• [TASK]: Your reproduction of the entries should be exact and should contain no pictures.

_ _ _

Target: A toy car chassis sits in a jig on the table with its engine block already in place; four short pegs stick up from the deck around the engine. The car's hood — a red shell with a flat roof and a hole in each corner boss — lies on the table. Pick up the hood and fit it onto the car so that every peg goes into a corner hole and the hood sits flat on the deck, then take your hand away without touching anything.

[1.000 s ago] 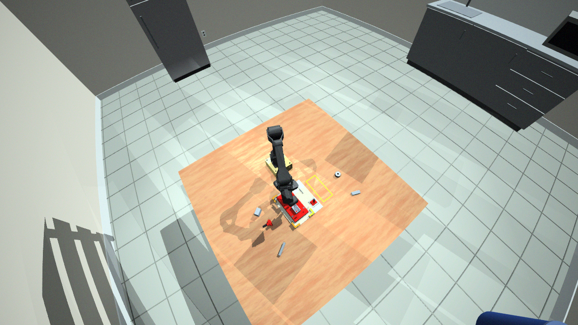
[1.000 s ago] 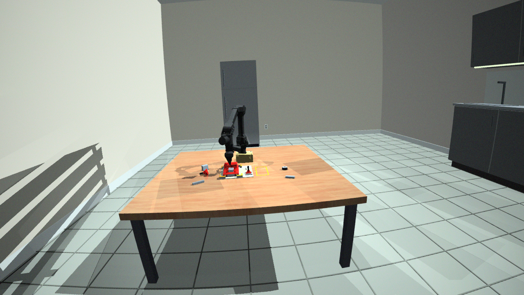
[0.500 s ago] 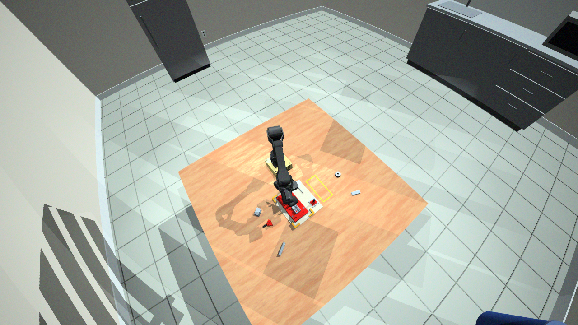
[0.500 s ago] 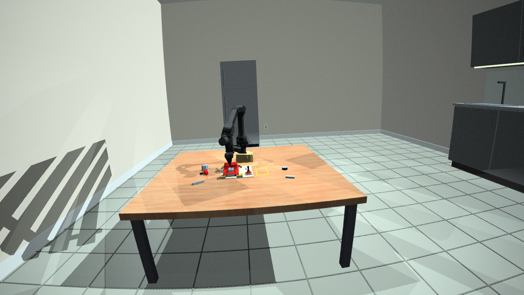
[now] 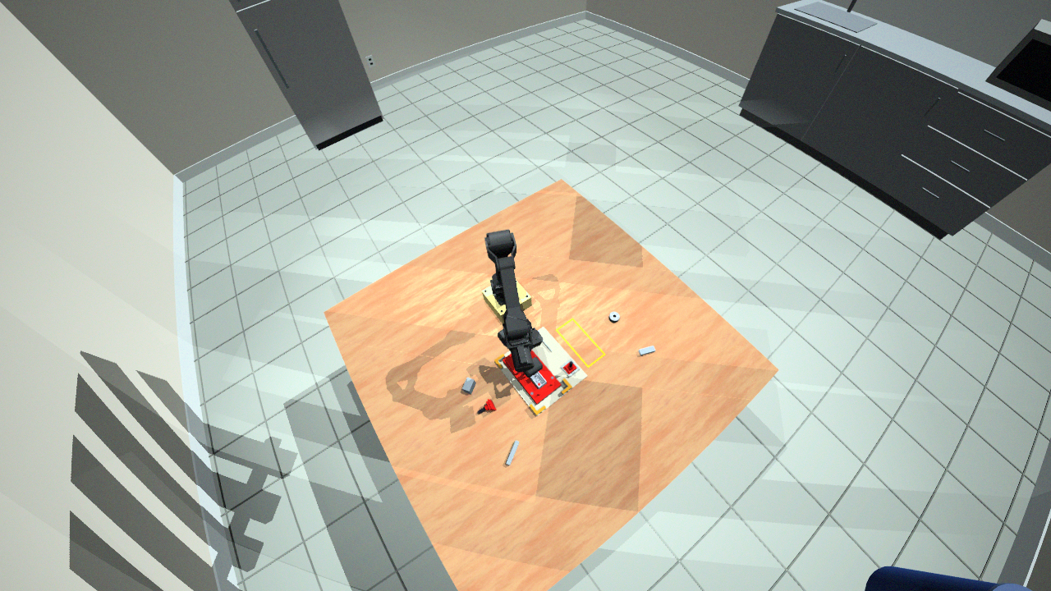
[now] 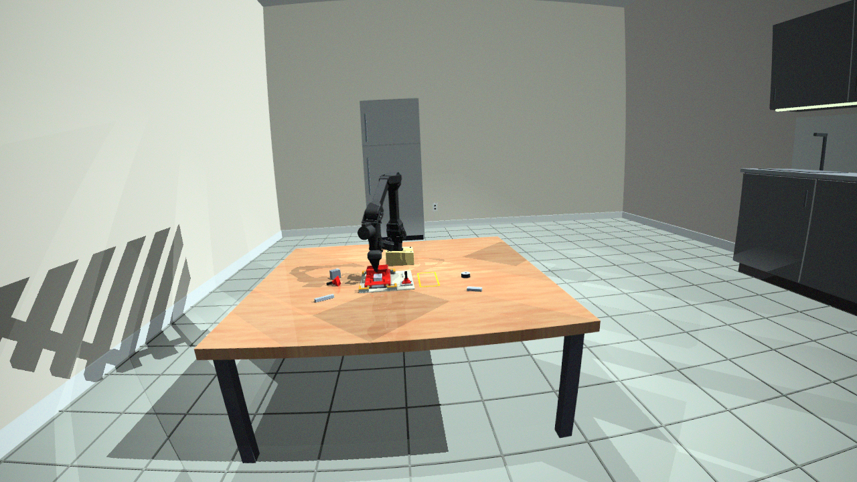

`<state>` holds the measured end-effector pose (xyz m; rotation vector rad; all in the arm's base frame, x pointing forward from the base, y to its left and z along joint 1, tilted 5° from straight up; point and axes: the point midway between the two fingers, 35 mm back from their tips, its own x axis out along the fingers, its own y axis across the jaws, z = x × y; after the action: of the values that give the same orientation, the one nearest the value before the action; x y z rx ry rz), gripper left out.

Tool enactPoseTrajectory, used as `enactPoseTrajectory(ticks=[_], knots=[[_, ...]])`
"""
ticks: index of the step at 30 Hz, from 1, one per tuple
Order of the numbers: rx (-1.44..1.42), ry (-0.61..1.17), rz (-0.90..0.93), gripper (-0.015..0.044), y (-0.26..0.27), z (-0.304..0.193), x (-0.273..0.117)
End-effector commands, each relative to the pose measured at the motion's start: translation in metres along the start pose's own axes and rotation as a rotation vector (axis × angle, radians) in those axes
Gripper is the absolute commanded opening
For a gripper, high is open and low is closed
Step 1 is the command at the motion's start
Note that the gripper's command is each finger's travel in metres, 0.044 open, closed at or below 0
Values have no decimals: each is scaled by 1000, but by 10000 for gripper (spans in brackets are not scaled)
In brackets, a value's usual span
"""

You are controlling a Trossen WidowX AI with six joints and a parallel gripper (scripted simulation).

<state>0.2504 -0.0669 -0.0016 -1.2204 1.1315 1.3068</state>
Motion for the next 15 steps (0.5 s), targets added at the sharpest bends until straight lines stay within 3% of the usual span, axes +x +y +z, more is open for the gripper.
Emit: enactPoseTrajectory(ticks=[1,15], knots=[[4,-2,13,440,2,0,6],[4,-2,13,440,2,0,11]])
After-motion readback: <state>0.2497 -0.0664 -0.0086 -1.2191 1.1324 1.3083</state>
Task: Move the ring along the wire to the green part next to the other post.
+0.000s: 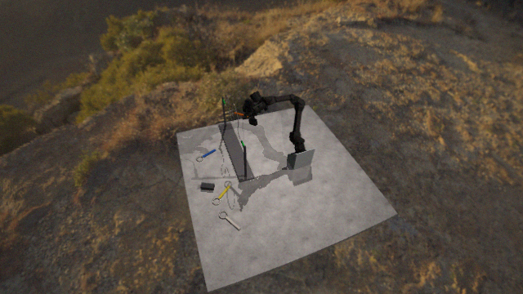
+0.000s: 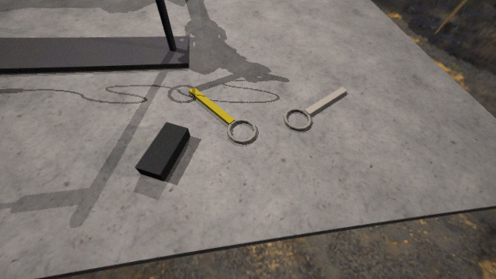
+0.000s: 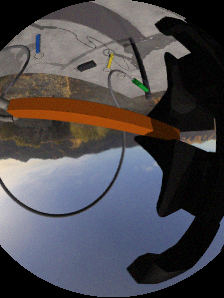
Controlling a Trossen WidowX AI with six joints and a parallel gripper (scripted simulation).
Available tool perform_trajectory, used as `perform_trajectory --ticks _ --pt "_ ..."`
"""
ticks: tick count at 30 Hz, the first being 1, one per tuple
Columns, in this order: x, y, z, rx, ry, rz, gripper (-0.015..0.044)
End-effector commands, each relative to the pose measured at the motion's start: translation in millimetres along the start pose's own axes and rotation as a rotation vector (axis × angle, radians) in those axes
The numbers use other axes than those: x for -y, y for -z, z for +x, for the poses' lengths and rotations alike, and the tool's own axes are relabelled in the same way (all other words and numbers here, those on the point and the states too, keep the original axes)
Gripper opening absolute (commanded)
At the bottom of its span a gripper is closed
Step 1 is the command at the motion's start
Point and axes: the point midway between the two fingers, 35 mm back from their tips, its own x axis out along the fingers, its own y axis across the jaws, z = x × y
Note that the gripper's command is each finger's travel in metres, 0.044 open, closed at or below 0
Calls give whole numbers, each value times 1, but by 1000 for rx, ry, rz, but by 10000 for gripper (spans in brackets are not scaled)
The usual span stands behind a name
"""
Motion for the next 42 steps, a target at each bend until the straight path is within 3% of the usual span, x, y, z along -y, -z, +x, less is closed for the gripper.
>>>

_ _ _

• [ANSWER SPACE]:
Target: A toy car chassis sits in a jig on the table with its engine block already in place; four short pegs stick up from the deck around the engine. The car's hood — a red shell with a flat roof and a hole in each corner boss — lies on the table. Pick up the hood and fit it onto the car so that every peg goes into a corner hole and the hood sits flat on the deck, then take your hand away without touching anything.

[1.000 s ago] 
[1.000 s ago] 
[0.500 s ago] 
[0.500 s ago] 
[now] 
[now] 

`<state>` holds the measured end-effector pose (xyz m; rotation vector rad; all in the arm's base frame, x pointing forward from the base, y to its left and z along joint 1, tilted 5° from straight up; point and axes: the point midway between the two fingers, 35 mm back from their tips, its own x axis out along the fingers, its own y axis across the jaws, z = x × y; after the action: of the values that give the same orientation, the one nearest the value before the action; x y z rx ry rz), gripper left out.

Tool enactPoseTrajectory, used as `enactPoseTrajectory(ticks=[_], knots=[[_, ...]])`
"""
ticks: index of the step at 30 Hz, from 1, one per tuple
Order of the numbers: rx (-1.44..1.42), ry (-0.61..1.17), rz (-0.90..0.93), gripper (-0.015..0.044), y (-0.26..0.27), z (-0.304..0.193), x (-0.273..0.117)
End-effector commands, each relative to the pose measured at the motion's start: translation in metres along the start pose's own axes and rotation as a rotation vector (axis × angle, radians) in those axes
Gripper is the absolute commanded opening
For a gripper, high is open and low is closed
Step 1 is the command at the motion's start
Note that the gripper's command is each finger's travel in metres, 0.044 open, closed at or below 0
Values have no decimals: each is scaled by 1000, but by 10000 for gripper (spans in brackets are not scaled)
In brackets, a value's usual span
"""

You are controlling a Trossen WidowX AI with six joints and a parallel gripper (scripted simulation).

<state>0.2504 -0.0669 -0.0016 -1.2204 1.1315 1.3068</state>
Motion for the next 15 steps (0.5 s), targets added at the sharpest bends until straight lines stay within 3% of the usual span, axes +x +y +z, more is open for the gripper.
Emit: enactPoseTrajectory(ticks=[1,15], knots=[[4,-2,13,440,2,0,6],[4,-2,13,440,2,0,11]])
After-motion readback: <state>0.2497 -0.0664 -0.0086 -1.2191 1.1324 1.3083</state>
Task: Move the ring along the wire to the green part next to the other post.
+0.000s: 
+0.000s: 
+0.000s: 
Controlling a Trossen WidowX AI with six joints and a parallel gripper (scripted simulation).
Available tool perform_trajectory, used as `perform_trajectory --ticks _ --pt "_ ..."`
"""
ticks: tick count at 30 Hz, the first being 1, one per tuple
Columns, in this order: x, y, z, rx, ry, rz, gripper (-0.015..0.044)
End-effector commands, each relative to the pose measured at the motion's start: translation in millimetres along the start pose's own axes and rotation as a rotation vector (axis × angle, radians) in those axes
The numbers use other axes than those: x for -y, y for -z, z for +x, for the poses' lengths and rotations alike, and the tool's own axes are relabelled in the same way (all other words and numbers here, those on the point and the states too, keep the original axes)
Gripper opening absolute (commanded)
At the bottom of its span a gripper is closed
Step 1 is the command at the motion's start
Point and axes: the point midway between the two fingers, 35 mm back from their tips, its own x axis out along the fingers, its own y axis across the jaws, z = x × y
Note that the gripper's command is each finger's travel in metres, 0.044 open, closed at or below 0
Calls give whole numbers, each value times 1, but by 1000 for rx, ry, rz, but by 10000 for gripper (spans in brackets are not scaled)
The usual span stands behind a name
"""
Motion for the next 42 steps, a target at each bend until the straight path is within 3% of the usual span, x, y, z along -y, -z, +x, less is closed for the gripper.
>>>

That completes the answer, and no more is expected.